▶ Work instruction:
Everything in the records must appear again exactly, except the images.

□ □ □ □ □

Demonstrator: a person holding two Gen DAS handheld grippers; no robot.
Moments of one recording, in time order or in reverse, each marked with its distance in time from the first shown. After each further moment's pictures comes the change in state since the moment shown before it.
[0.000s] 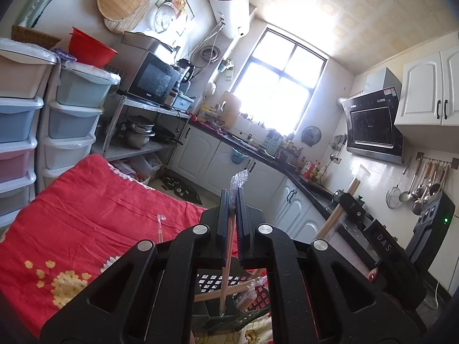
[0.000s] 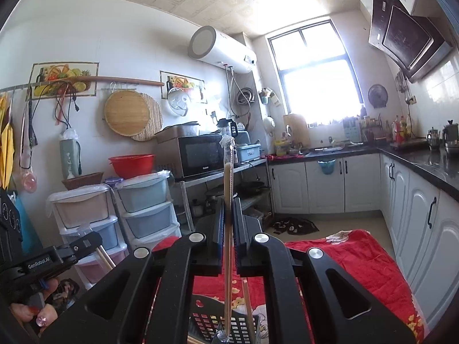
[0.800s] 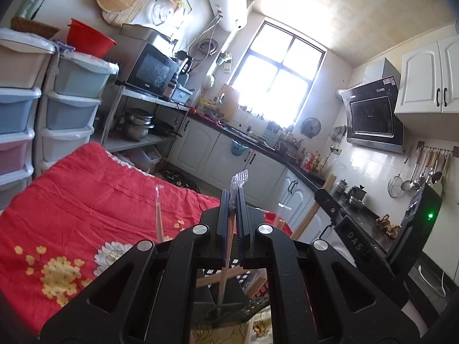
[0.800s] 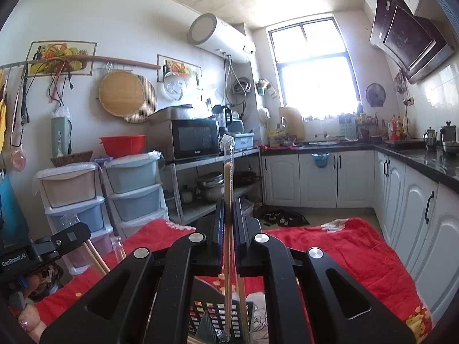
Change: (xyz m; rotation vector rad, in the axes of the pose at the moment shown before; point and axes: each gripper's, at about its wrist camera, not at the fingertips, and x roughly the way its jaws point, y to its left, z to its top) left arm 0.015 0.017 -0.038 0.011 0.030 -0.011; right arm 0.028 0.003 -0.049 -0.043 0.056 -0.041
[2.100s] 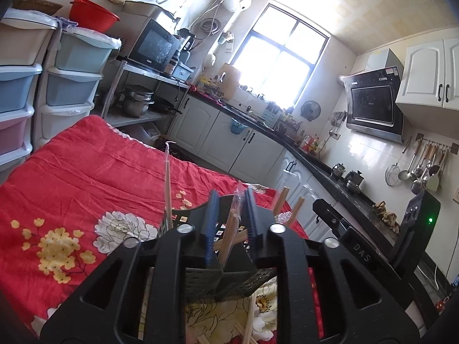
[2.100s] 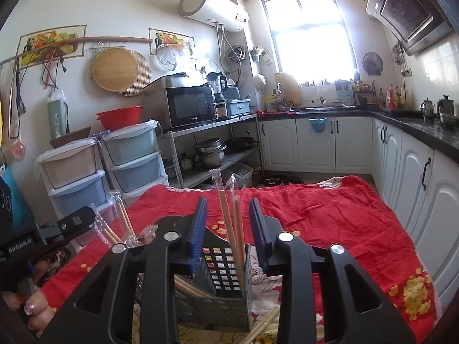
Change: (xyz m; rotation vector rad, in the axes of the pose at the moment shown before) left arm -0.005 0.016 -0.026 -0.029 0.102 -0.012; right arm -0.020 -0.003 -0.034 0.041 0.165 -0.009
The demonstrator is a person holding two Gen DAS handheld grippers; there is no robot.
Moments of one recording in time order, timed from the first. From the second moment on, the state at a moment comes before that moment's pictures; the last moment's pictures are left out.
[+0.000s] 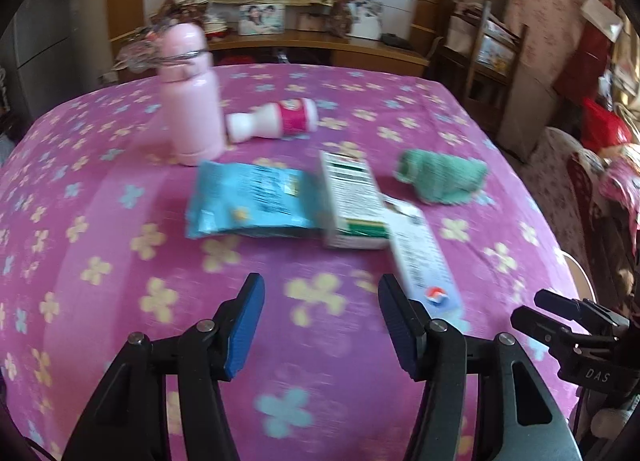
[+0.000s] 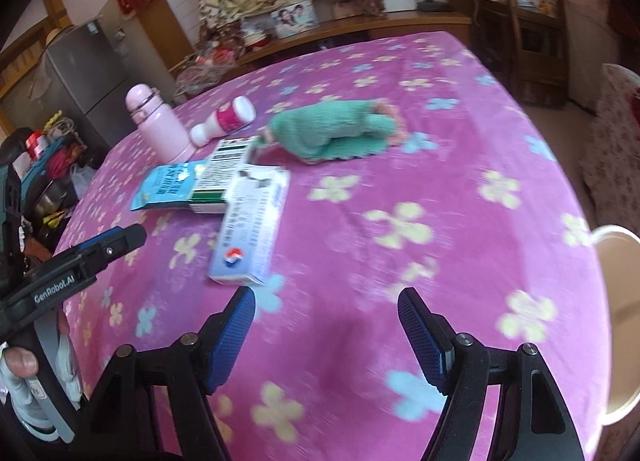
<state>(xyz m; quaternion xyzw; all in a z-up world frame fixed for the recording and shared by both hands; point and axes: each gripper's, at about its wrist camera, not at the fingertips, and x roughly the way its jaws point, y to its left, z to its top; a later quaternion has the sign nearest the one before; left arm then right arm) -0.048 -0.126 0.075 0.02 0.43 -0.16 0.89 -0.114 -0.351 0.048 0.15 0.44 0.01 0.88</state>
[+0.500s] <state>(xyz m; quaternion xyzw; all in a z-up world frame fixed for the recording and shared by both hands) 0.035 -0.057 0.068 -0.08 0.45 -0.13 0.88 -0.036 -0.288 0.035 0.11 0.46 0.03 0.88</state>
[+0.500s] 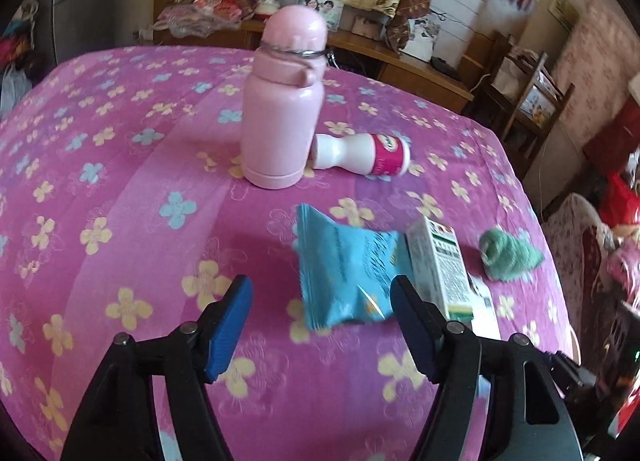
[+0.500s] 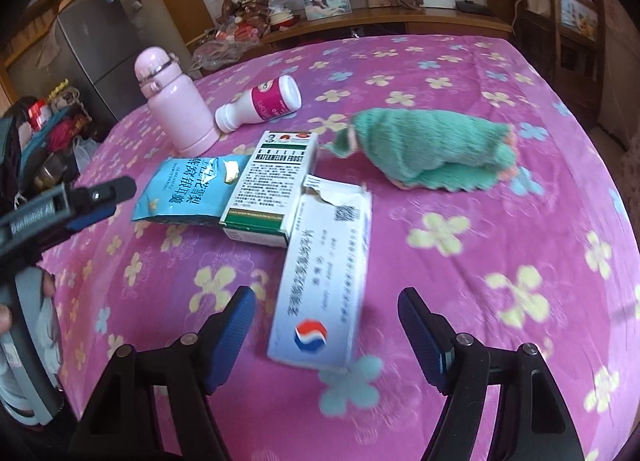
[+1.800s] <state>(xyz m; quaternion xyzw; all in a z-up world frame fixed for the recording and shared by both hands) -0.051 -0.042 0.073 -0.08 0.45 -0.17 0.87 -0.111 -0.308 0.051 0.07 0.43 0.03 0.90</state>
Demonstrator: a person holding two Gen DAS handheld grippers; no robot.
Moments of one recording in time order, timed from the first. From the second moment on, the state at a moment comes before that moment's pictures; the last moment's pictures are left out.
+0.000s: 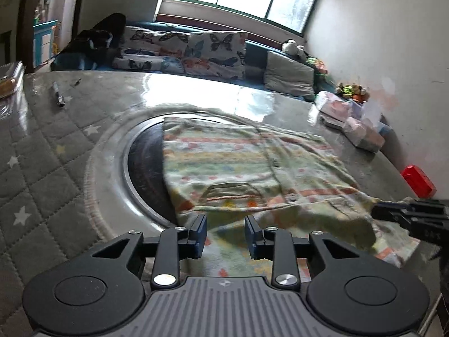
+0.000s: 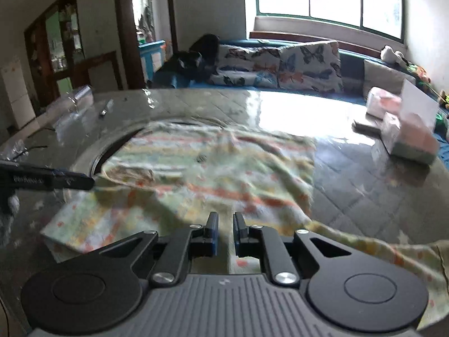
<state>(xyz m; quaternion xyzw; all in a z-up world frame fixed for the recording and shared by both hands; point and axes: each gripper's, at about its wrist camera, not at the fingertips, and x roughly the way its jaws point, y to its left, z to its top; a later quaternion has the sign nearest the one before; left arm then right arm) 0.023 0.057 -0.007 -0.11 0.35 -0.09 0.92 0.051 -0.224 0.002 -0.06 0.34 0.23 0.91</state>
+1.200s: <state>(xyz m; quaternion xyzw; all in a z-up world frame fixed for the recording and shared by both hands) -0.001 -0.015 -0.022 -0.04 0.39 -0.23 0.89 0.068 -0.203 -0.020 -0.09 0.33 0.28 0.90</state>
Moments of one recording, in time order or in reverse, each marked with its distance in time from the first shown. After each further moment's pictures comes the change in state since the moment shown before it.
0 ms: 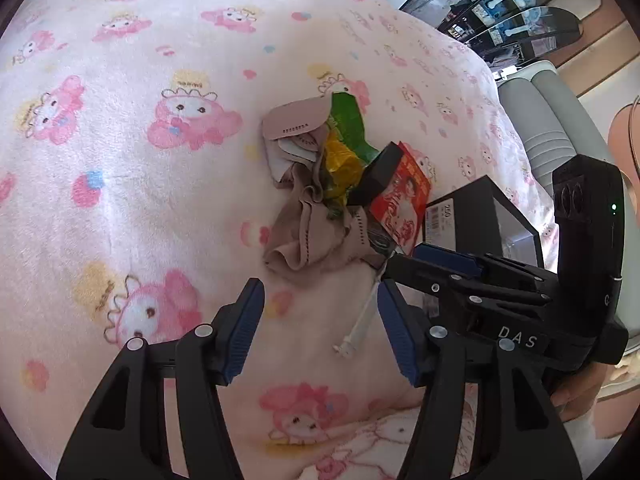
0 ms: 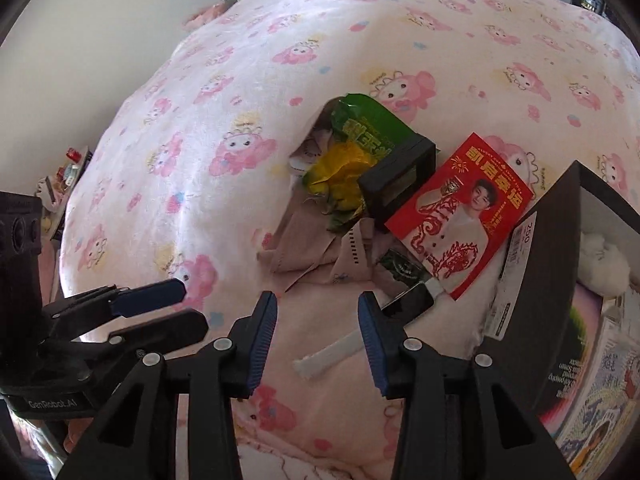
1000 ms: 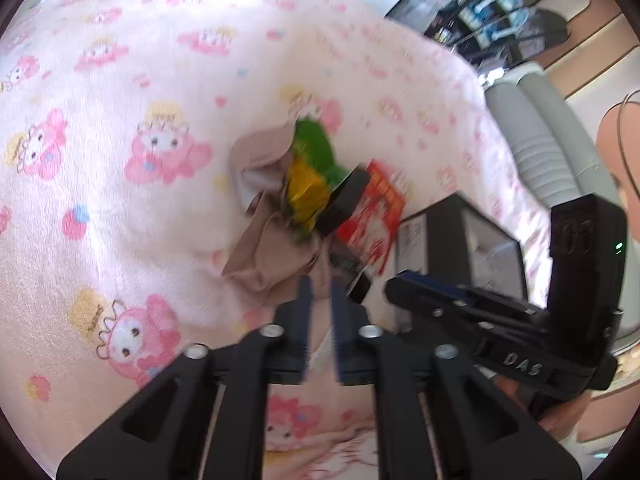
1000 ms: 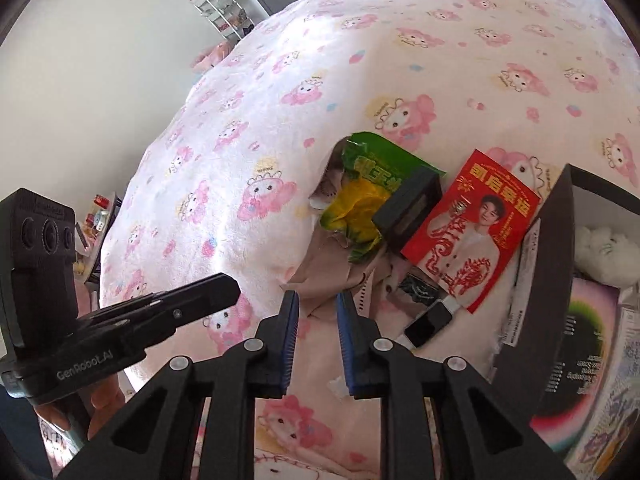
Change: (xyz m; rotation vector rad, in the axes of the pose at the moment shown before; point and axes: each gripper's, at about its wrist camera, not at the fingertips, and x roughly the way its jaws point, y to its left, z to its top) left arm -0.007 -0.039 0.003 0.032 -0.008 -0.012; right arm -0.039 -0.026 -0.004 0.101 -0.099 0.142
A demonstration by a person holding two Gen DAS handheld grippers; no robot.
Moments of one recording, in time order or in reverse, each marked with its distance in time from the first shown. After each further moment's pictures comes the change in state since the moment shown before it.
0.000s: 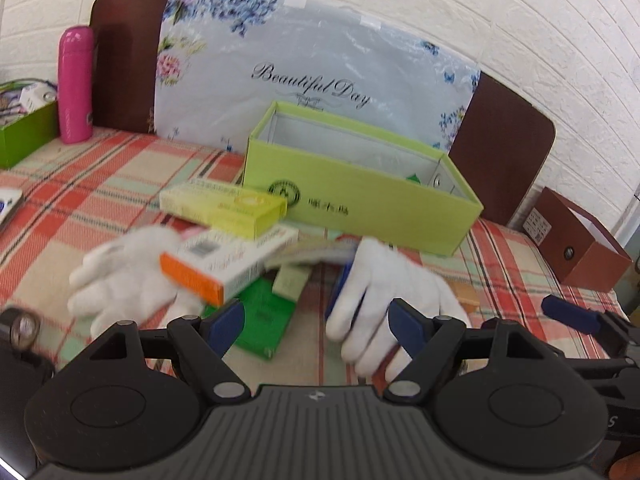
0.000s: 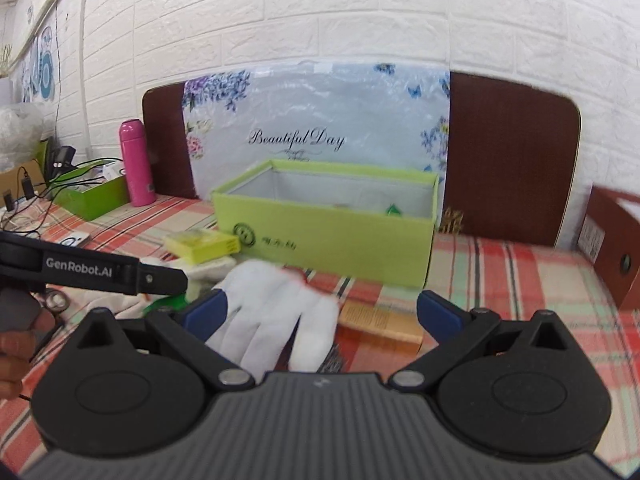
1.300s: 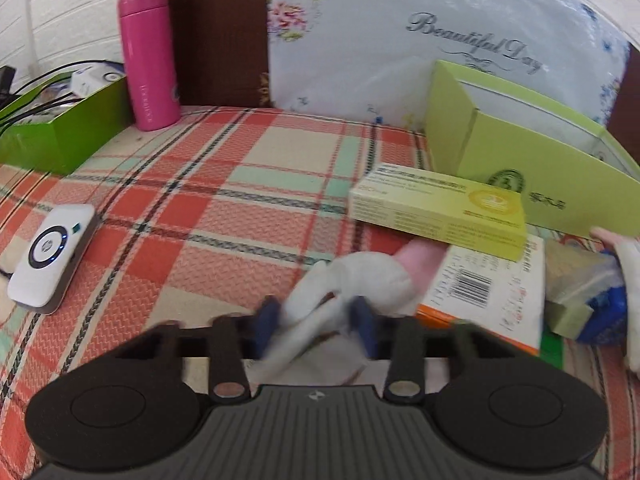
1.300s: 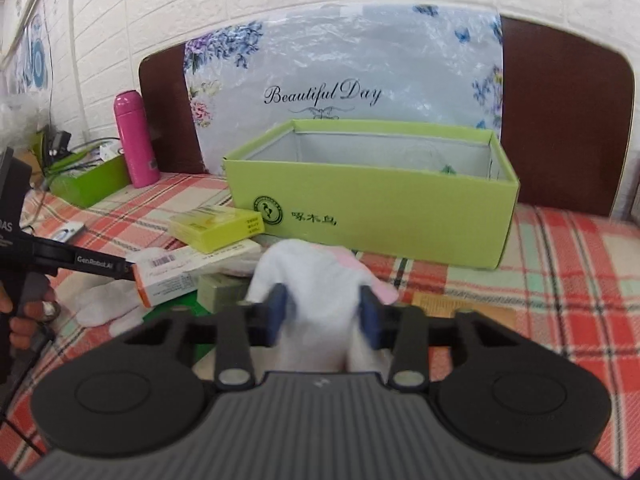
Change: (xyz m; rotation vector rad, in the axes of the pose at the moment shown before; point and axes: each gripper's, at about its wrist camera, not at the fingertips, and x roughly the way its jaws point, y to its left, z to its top) left arm 0.073 0.130 0.040 0.067 0.113 0.221; right arm 0.079 0.035 0.003 -0.007 0.069 0.009
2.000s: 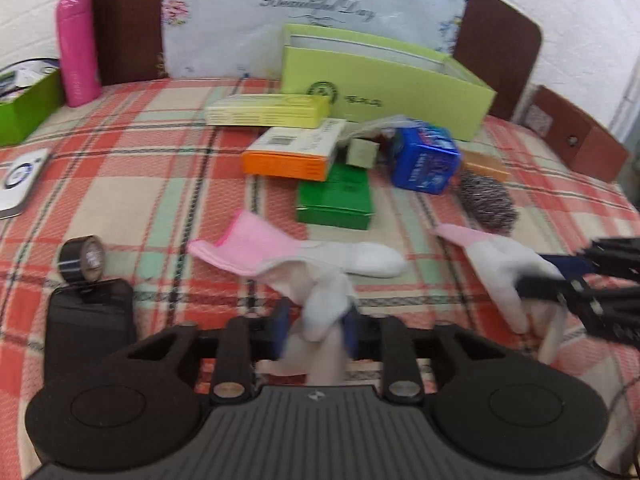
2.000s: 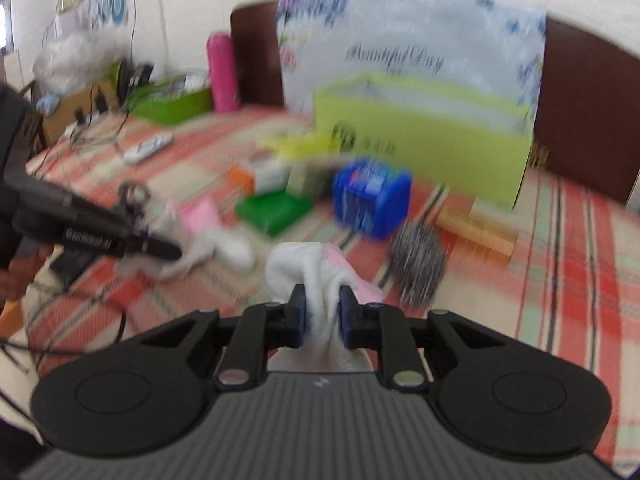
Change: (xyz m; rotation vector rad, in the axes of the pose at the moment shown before) left arm -0.097 -0.051 -0.090 0.112 0.045 -0.186; right arm -0.085 0.001 -0.051 -0.133 0.188 0.200
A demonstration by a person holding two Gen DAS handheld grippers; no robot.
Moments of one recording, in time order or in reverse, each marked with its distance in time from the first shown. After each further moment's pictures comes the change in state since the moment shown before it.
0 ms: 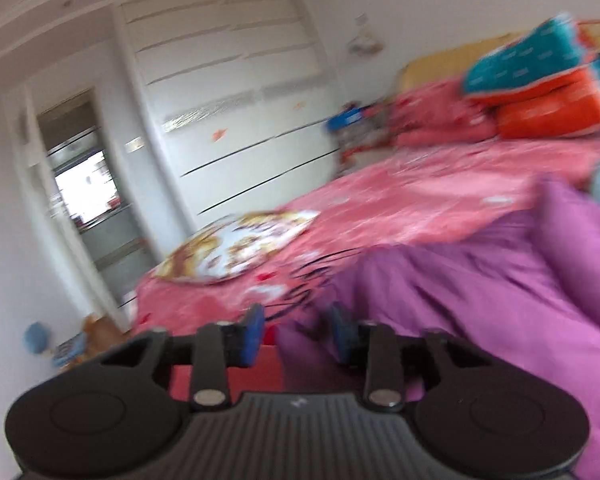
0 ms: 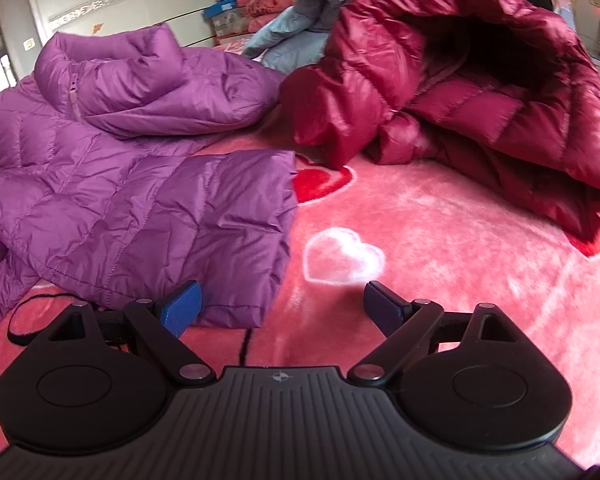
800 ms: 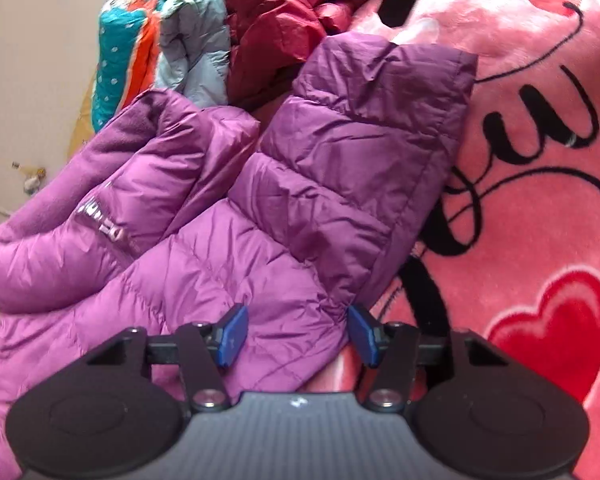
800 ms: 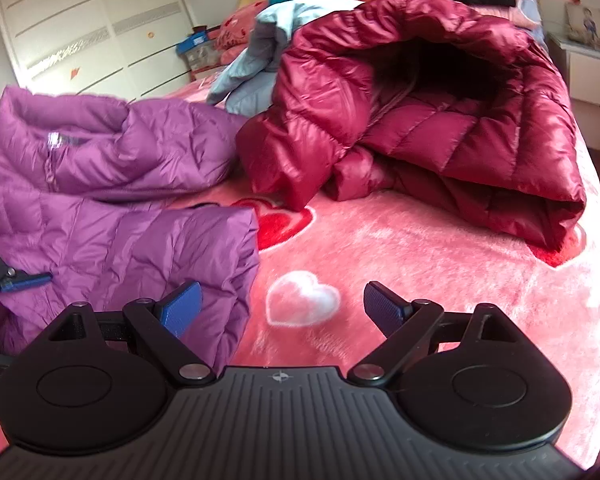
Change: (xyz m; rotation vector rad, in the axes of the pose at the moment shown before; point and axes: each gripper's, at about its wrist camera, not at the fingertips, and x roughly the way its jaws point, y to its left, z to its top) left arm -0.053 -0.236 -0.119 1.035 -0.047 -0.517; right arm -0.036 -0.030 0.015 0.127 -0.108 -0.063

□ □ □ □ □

▶ Solution:
Demonstrator: a person holding two Gen DAS handheld grippers; no robot.
Moments of one recording, in time order or in reverse, each marked with its distance in time from the first shown. After each further moment's pictures comes the change in state since the moment shown before it.
[0.000s] 
[0.000s] 
[0.800s] 
[0.800s] 
Change: (xyz m; rotation vector rad, in the axes of the pose at the moment shown before; point and axes: each gripper's, at about its wrist camera, not at the fingertips, and x roughly the way its jaws point, y to its left, z to its top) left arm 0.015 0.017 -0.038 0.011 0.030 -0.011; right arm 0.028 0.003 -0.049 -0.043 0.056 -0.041
[2.100s] 
[2.100s] 
Change: (xyz m; rotation vector rad, in the axes of the pose at the moment shown before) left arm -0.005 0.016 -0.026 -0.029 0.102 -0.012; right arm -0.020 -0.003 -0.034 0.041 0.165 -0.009
The demonstrator is a person holding two Gen DAS handheld grippers; there is no robot.
Moments of one recording in time order, timed from the first. From the second moment on, the state at a moment comes before that moment's pictures; the last moment's pictures are left out.
[+0.000s] 
[+0.000s] 
<state>(xyz m; quaternion xyzw; all in a z-up world frame fixed for the recording and shared by both hands; point and axes: each gripper's, at about its wrist camera, not at the fingertips, and x roughly the way its jaws point, y to its left, z to its top; a later quaternion has the sign nearest the one before; left arm then right arm) -0.048 -0.126 0.075 0.02 0.43 -0.16 0.89 -0.114 -0.351 0.048 0.15 0.44 0.01 0.88</state>
[+0.500s] <state>(xyz m; quaternion xyzw; all in a z-up world frame fixed for the recording and shared by both hands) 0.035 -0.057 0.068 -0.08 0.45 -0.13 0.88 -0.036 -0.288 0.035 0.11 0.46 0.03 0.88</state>
[+0.500s] 
[+0.500s] 
[+1.800s] <state>(xyz m; quaternion xyzw; all in a z-up world frame fixed for the recording and shared by both hands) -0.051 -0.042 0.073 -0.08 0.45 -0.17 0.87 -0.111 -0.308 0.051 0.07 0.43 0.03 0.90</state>
Demonstrator: a person holding two Gen DAS handheld grippers; no robot.
Moments of one recording in time order, timed from the first. From the second moment on, the state at a moment comes before that moment's pictures; the last moment's pictures are left out.
+0.000s: 
+0.000s: 
<state>(xyz m; quaternion xyzw; all in a z-up world frame fixed for the recording and shared by both hands; point and axes: each gripper's, at about its wrist camera, not at the fingertips, and x roughly the way its jaws point, y to its left, z to its top; a later quaternion has the sign nearest the one before; left arm then right arm) 0.023 0.057 -0.007 -0.11 0.35 -0.09 0.92 0.051 -0.224 0.002 -0.06 0.34 0.23 0.91</state>
+1.200s: <state>(xyz m; quaternion xyzw; all in a z-up world frame fixed for the recording and shared by both hands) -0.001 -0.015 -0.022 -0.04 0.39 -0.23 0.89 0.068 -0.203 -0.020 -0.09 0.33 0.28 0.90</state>
Moments of one recording, in time order or in reverse, each marked with its distance in time from the first shown. After each further moment's pictures comes the change in state since the moment shown before it.
0 ms: 
0 ms: 
1000 ms: 
1000 ms: 
Change: (xyz m; rotation vector rad, in the axes of the pose at the moment shown before; point and axes: each gripper's, at about its wrist camera, not at the fingertips, and x roughly the way its jaws point, y to its left, z to its top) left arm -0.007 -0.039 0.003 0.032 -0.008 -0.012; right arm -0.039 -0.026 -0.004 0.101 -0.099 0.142
A demonstration by a person holding two Gen DAS handheld grippers; no robot.
Moments of one recording, in time order or in reverse, each marked with its distance in time from the first shown. After each further moment's pictures comes the change in state since the moment shown before it.
0.000s: 
0.000s: 
1.300s: 
1.300s: 
Change: (xyz m; rotation vector rad, in the axes of the pose at the moment shown before; point and axes: each gripper's, at about its wrist camera, not at the fingertips, and x roughly the way its jaws point, y to its left, z to its top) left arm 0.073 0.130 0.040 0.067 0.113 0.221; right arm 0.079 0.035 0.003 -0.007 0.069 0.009
2.000s: 
2.000s: 
Change: (xyz m; rotation vector rad, in the axes of the pose at the moment shown before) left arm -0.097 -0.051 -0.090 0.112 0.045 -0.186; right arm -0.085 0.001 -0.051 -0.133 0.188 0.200
A demonstration by a person holding two Gen DAS handheld grippers; no robot.
Moments of one recording, in time order or in reverse, each marked with its distance in time from the first shown. After each further moment's pictures comes the change in state since the moment shown before it.
0 ms: 
0 ms: 
800 ms: 
800 ms: 
Change: (xyz m; rotation vector rad, in the axes of the pose at the moment shown before; point and axes: each gripper's, at about its wrist camera, not at the fingertips, and x roughly the way its jaws point, y to its left, z to its top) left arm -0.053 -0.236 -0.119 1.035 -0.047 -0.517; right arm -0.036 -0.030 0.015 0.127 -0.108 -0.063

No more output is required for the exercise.